# Track



## trashman (Aug 6, 2011)

whats the best track to use and is it good to buy a big lot of it on ebay, using HO


----------



## Southern (Nov 17, 2008)

I like nickle silver flex track. Ebay is good if you bid low enough.


----------



## jzrouterman (Nov 27, 2010)

I use both Atlas code 100 flex and sectional nickel silver track along with Peco code 100 turnouts. However, I've never bought any of it on EBay. I've aways got all of it from either online or local hobbyshops.

Routerman


----------



## zekecycle (Jan 4, 2012)

When I looked at track on Ebay one time my conclusion was that after the shipping cost it was not a real bargain compared to the hobby shop. The best deals I have seen on track are at a model railroad show.


----------



## sstlaure (Oct 12, 2010)

Cheapest I've seen flextrack is at trainworldonline.com

To get the good deal you need to buy 300 ft of it though....


----------



## frosty (Feb 27, 2012)

Check out modeltrainstuff.com

Atlas Code Code 100 Super-Flex is the best price I've seen anywhere. I'm not sure what shipping costs are.


----------



## jzrouterman (Nov 27, 2010)

zekecycle said:


> When I looked at track on Ebay one time my conclusion was that after the shipping cost it was not a real bargain compared to the hobby shop. The best deals I have seen on track are at a model railroad show.


You're quite right. Trainshows are great places to obtain great prices. Ebay is not a bad place to shop, it's just more times than not way over rated. I mean, there have been times when prices of used merchandise were either as much or even more than for the same merchandise sold new elsewhere. 

On the other hand, it's one of the greatest places to find certain articles of merchandise that have long been discontinued and no longer available enywhere else. And there are those who are doing the selling. Most are good honest folks. But unfortunately there always seems to be the small, less than desired element that seem to go more by the code of the jolly roger.

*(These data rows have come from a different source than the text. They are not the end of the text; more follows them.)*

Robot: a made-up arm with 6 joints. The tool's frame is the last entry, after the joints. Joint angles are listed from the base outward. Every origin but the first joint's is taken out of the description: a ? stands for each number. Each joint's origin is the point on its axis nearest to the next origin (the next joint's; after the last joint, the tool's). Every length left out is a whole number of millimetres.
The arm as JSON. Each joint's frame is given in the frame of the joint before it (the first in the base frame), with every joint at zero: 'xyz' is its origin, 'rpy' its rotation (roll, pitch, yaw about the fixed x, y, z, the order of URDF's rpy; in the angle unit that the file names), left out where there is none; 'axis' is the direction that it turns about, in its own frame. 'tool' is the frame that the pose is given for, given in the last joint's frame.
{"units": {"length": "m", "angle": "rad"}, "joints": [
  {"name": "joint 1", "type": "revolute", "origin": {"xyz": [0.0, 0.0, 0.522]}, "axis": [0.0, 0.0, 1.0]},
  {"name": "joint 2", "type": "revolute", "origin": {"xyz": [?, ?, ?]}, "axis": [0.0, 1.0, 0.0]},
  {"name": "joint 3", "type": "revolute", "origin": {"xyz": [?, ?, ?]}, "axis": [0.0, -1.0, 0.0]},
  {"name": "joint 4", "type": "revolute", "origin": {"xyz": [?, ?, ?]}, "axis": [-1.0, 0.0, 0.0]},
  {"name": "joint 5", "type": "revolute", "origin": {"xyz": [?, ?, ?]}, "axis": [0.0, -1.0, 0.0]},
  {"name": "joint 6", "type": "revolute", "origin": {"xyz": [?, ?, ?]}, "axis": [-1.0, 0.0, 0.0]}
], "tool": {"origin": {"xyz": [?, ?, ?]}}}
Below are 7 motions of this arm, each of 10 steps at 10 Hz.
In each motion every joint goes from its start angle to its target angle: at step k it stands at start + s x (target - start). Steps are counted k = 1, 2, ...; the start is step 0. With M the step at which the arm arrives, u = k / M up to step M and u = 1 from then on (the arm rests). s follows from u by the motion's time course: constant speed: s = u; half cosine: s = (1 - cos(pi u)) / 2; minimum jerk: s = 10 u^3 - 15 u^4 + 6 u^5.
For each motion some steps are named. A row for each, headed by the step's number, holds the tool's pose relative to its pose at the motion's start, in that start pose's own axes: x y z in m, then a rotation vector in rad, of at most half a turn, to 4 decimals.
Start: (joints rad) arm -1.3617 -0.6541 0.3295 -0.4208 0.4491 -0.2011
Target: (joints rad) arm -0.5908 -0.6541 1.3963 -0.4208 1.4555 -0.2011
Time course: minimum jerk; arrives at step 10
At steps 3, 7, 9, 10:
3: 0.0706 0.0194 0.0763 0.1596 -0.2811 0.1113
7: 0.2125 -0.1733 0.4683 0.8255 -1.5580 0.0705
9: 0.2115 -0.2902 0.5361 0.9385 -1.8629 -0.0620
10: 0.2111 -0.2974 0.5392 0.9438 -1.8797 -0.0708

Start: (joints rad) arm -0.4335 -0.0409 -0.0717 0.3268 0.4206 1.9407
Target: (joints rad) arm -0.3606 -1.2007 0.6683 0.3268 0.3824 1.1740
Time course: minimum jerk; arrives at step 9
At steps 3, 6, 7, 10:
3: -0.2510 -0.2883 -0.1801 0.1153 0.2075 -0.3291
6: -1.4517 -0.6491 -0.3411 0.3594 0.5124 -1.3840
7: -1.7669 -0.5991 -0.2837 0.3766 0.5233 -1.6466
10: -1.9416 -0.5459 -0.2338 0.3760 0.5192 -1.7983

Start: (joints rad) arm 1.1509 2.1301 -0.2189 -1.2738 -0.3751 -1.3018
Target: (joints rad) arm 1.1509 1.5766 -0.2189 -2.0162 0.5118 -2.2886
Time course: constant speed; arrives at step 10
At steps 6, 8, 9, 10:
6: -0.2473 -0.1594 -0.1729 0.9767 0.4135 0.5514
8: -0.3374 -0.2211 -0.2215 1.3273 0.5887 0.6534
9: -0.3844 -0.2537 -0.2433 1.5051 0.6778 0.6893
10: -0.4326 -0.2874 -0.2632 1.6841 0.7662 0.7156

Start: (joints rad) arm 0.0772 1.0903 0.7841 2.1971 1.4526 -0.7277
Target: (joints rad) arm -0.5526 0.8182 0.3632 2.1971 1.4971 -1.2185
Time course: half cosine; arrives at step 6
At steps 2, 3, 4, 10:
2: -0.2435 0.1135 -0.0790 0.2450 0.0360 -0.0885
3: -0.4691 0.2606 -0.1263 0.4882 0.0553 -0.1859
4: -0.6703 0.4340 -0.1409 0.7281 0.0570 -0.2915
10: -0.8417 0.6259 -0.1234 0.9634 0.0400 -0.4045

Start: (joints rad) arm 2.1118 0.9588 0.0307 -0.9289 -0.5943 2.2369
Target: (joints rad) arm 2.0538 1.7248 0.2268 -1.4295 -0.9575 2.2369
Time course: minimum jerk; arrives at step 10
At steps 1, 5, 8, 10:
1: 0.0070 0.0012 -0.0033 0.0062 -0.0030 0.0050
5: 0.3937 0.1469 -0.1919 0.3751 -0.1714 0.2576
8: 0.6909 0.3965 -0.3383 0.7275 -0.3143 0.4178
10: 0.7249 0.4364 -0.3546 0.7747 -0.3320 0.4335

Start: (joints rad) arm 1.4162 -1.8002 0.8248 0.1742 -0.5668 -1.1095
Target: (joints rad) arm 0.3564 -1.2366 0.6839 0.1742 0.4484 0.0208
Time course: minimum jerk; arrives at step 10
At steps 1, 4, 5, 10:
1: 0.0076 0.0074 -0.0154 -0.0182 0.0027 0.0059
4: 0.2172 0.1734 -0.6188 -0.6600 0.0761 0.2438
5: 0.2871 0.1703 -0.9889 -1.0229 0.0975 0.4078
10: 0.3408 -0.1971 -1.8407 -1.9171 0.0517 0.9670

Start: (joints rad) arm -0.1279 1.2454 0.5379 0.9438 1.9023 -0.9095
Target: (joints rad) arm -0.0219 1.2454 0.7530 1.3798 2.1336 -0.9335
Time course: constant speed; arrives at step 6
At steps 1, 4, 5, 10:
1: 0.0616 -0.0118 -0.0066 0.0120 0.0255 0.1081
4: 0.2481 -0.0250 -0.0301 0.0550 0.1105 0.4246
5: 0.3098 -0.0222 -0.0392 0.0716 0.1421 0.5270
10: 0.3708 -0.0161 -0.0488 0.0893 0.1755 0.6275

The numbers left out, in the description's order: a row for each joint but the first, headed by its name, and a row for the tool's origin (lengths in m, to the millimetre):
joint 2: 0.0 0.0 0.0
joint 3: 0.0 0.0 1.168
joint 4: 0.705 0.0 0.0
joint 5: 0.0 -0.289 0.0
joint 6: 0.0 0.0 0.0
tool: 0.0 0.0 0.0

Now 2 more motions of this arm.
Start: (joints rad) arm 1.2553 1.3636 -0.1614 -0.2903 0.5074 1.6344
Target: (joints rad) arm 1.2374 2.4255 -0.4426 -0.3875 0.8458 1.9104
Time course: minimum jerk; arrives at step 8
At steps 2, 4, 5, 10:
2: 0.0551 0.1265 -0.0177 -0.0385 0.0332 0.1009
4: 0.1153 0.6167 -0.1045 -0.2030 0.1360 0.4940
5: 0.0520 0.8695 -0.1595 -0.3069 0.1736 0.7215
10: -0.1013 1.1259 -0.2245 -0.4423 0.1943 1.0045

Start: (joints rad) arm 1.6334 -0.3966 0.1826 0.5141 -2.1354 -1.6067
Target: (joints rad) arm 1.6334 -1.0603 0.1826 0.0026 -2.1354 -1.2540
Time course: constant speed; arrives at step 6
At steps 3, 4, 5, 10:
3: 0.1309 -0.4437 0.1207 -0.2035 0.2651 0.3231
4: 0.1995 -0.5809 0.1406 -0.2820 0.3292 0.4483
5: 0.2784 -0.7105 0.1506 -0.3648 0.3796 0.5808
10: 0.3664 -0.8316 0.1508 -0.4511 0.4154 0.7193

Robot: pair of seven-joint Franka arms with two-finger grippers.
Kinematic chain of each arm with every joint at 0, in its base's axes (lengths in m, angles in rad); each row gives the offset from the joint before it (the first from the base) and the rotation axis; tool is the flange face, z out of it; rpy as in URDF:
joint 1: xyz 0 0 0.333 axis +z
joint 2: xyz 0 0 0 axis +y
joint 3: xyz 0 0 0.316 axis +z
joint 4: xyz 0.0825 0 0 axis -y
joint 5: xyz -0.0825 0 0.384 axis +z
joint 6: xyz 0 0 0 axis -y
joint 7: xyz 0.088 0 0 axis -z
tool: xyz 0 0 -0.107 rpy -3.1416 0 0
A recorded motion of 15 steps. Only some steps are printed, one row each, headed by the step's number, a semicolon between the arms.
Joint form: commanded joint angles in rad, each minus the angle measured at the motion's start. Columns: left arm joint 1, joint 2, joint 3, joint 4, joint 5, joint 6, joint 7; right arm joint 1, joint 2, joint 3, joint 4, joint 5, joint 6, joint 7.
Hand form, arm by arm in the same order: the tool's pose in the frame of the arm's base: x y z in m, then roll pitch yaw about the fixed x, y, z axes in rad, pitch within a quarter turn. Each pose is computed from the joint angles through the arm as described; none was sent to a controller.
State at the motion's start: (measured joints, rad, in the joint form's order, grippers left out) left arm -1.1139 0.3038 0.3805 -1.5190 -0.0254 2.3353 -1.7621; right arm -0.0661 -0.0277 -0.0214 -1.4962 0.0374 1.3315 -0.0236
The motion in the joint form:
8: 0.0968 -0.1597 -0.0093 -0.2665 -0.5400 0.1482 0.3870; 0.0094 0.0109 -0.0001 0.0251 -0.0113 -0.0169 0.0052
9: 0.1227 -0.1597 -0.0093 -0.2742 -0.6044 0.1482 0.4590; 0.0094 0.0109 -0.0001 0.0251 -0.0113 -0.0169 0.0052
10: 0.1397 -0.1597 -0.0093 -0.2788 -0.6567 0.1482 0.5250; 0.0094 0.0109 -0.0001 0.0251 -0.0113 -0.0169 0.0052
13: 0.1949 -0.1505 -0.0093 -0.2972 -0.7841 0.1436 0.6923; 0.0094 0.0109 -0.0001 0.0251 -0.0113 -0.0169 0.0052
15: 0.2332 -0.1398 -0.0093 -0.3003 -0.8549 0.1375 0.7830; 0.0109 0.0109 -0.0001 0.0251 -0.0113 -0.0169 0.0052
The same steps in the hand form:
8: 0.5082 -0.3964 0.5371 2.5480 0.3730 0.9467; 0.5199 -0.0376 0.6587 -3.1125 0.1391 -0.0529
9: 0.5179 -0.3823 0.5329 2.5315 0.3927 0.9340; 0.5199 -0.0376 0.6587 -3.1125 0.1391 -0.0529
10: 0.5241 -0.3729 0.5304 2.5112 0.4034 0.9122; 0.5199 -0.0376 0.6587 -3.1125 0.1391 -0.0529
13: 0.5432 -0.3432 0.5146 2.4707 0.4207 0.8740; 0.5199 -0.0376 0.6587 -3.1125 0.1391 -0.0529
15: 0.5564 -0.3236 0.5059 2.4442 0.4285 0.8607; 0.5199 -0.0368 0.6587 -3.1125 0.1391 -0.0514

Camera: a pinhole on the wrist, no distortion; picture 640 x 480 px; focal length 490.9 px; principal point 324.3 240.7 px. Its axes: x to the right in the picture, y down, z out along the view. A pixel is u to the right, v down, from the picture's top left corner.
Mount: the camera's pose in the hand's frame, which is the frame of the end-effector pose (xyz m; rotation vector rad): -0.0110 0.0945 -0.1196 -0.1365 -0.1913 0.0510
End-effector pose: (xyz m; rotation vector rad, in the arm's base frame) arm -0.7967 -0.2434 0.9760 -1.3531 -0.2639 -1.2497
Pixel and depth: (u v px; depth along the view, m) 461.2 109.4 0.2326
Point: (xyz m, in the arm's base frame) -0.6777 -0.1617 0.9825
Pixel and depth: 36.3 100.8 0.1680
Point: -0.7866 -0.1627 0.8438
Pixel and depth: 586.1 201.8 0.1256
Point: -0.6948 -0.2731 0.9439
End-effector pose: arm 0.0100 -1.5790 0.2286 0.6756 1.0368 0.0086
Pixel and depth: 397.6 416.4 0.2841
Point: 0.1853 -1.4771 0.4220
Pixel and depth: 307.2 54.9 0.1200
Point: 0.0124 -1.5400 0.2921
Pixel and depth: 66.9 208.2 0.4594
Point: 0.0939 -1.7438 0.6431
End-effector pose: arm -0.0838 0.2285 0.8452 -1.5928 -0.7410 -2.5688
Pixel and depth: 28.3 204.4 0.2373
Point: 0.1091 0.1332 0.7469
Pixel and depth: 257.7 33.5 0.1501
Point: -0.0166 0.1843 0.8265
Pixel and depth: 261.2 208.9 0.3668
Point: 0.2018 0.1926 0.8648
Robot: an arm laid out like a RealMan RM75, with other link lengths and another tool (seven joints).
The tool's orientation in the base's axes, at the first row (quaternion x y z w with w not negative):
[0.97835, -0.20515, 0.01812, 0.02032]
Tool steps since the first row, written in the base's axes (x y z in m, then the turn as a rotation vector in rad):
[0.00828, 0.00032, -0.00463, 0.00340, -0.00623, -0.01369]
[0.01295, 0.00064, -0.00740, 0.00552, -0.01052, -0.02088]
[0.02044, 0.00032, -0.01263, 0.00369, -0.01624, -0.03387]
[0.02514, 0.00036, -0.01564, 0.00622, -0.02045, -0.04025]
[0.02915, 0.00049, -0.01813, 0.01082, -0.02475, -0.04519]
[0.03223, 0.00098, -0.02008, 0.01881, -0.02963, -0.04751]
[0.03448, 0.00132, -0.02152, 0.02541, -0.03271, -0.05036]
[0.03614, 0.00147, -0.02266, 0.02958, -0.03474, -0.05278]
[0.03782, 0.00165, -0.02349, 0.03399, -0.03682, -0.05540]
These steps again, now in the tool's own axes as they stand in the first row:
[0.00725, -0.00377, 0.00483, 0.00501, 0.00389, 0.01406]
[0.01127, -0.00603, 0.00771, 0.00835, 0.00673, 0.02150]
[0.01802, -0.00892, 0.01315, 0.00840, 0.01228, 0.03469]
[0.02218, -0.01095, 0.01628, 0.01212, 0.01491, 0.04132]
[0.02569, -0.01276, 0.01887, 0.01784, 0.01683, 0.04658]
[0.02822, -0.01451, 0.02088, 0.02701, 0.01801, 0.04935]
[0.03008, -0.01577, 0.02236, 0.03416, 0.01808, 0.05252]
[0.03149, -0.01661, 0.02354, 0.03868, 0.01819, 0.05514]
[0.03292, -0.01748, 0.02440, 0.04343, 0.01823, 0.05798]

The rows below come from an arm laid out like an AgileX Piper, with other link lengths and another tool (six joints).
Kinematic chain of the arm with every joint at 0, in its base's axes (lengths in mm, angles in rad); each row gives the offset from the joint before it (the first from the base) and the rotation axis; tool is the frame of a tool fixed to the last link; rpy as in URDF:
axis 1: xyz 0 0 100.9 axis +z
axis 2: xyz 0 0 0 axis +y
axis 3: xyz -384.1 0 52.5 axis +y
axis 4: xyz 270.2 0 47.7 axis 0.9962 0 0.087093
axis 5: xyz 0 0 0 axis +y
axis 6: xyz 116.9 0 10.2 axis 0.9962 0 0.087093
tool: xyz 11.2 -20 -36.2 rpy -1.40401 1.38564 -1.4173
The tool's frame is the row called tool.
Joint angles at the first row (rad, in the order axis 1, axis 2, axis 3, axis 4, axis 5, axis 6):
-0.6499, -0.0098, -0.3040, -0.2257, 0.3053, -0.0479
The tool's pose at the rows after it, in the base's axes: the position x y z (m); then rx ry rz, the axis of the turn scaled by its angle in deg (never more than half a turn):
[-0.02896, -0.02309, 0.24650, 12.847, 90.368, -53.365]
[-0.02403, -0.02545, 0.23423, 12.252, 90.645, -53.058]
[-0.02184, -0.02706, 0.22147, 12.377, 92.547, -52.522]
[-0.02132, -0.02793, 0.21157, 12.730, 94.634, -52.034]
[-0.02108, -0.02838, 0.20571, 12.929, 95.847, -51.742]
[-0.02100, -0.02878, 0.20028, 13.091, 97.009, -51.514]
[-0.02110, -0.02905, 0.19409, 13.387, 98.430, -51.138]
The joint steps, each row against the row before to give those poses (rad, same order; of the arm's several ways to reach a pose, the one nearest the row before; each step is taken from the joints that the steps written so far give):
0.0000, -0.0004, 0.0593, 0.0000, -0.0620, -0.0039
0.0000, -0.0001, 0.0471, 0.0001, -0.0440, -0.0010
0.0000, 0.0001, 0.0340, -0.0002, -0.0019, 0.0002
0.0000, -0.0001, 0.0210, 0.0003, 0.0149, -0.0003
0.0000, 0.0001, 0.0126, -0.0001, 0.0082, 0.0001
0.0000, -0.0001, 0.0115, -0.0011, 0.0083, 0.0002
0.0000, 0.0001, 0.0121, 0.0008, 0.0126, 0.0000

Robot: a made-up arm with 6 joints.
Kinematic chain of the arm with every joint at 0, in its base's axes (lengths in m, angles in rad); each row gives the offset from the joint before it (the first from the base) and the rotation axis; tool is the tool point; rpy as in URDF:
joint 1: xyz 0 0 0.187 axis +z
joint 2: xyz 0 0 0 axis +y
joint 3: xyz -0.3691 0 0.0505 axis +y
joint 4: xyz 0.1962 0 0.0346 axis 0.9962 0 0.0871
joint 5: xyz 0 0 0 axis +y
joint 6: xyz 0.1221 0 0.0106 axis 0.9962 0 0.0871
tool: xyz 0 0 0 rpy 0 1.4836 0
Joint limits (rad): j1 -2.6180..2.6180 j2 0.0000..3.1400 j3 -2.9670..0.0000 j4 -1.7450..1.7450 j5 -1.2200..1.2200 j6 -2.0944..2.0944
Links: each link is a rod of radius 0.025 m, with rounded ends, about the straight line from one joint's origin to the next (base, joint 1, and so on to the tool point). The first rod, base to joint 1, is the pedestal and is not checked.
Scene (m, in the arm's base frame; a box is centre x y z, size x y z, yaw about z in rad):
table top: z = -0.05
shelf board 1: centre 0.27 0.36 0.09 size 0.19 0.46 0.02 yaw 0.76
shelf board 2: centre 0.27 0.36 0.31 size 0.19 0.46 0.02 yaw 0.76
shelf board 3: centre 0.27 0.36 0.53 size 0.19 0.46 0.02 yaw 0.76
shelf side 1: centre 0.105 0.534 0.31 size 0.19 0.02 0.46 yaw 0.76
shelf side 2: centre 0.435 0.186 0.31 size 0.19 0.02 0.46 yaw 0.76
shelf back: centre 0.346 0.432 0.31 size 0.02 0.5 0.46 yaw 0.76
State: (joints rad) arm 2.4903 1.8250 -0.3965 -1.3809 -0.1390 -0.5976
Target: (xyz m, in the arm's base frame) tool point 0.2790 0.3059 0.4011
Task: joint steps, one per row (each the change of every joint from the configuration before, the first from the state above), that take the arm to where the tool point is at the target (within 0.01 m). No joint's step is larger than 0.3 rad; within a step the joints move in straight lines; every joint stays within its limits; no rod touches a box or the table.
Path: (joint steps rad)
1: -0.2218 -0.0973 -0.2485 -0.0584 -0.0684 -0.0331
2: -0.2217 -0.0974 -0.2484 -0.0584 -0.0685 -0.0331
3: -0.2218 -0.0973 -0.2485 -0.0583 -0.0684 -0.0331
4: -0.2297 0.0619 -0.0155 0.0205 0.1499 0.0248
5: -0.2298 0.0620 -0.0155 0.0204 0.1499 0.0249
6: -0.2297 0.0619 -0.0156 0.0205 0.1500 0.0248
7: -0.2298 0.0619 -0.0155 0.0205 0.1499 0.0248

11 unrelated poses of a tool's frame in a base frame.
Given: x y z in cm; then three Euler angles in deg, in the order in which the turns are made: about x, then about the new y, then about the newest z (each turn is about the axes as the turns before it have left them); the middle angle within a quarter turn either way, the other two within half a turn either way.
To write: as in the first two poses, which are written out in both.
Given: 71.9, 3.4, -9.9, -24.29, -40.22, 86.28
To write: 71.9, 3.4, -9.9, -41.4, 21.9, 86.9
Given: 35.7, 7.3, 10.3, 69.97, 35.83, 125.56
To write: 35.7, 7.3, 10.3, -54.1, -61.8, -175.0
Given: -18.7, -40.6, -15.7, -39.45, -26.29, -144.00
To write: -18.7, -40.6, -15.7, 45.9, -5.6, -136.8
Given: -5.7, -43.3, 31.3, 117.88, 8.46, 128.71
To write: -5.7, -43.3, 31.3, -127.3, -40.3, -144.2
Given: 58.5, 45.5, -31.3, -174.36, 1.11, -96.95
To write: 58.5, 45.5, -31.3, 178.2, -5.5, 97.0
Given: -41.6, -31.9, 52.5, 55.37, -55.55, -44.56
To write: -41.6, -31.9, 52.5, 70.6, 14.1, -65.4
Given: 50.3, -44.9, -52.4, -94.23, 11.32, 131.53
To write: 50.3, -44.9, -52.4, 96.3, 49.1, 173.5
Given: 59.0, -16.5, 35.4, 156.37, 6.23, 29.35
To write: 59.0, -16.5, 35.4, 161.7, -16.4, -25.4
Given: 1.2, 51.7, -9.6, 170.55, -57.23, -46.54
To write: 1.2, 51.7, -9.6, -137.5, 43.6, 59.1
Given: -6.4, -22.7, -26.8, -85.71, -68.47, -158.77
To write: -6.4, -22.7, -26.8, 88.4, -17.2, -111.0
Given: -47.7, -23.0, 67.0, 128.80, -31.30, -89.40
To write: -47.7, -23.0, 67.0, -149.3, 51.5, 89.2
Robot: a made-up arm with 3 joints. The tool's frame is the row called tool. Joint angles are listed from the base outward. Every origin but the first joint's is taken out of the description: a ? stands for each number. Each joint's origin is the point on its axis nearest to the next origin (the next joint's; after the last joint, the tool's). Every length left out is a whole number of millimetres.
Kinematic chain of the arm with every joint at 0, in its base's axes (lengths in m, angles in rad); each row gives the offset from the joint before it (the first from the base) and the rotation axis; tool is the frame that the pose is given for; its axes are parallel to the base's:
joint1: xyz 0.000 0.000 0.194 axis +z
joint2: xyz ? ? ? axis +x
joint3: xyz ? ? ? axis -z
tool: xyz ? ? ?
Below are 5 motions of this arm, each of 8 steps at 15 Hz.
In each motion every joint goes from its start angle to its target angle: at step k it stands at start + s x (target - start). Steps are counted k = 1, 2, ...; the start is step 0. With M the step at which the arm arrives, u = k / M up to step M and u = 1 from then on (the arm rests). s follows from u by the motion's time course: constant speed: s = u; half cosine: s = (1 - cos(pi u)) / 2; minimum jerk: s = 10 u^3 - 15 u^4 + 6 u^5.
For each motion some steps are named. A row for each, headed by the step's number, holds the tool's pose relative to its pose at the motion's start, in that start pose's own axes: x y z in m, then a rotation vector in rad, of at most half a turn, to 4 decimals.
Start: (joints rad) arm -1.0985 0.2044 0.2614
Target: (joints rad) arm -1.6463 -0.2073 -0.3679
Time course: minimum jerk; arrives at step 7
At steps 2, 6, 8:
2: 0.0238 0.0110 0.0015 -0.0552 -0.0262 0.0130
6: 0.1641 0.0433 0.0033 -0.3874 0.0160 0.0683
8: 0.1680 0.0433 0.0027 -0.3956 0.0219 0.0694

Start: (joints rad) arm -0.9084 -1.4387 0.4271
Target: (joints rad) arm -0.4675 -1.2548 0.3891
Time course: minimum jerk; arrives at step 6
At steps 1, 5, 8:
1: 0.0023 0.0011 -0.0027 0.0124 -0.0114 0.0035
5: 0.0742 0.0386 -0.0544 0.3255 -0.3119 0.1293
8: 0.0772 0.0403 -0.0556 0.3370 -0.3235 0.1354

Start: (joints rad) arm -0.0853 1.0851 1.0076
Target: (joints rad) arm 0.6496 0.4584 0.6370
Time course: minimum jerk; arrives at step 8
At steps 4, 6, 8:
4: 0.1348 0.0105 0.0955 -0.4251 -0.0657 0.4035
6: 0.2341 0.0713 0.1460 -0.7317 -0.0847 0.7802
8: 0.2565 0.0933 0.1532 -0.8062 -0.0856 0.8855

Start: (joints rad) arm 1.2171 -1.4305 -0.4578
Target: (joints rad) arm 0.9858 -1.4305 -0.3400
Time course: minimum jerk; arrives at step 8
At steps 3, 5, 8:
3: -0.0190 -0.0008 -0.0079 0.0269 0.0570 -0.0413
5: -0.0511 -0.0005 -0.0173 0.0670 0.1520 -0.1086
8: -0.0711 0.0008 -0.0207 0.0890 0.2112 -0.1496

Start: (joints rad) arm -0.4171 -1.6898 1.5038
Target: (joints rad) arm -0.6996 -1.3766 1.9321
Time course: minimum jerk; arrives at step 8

But I guess that this at times can be found in all facetts of business both on and off line alike. Thank goodness though that these types are usually few and far apart. 

Routerman


----------



## Rangerover (Feb 8, 2012)

eBay shipping charges? I have to travel 120 miles round trip in my Explorer @15 gal per mile, 8 gallons of gas and pay $6.00 per 3' section of code 100 atlas flex at my "local" hobby shop. I no longer complain about shipping prices on eBay!
Jim


----------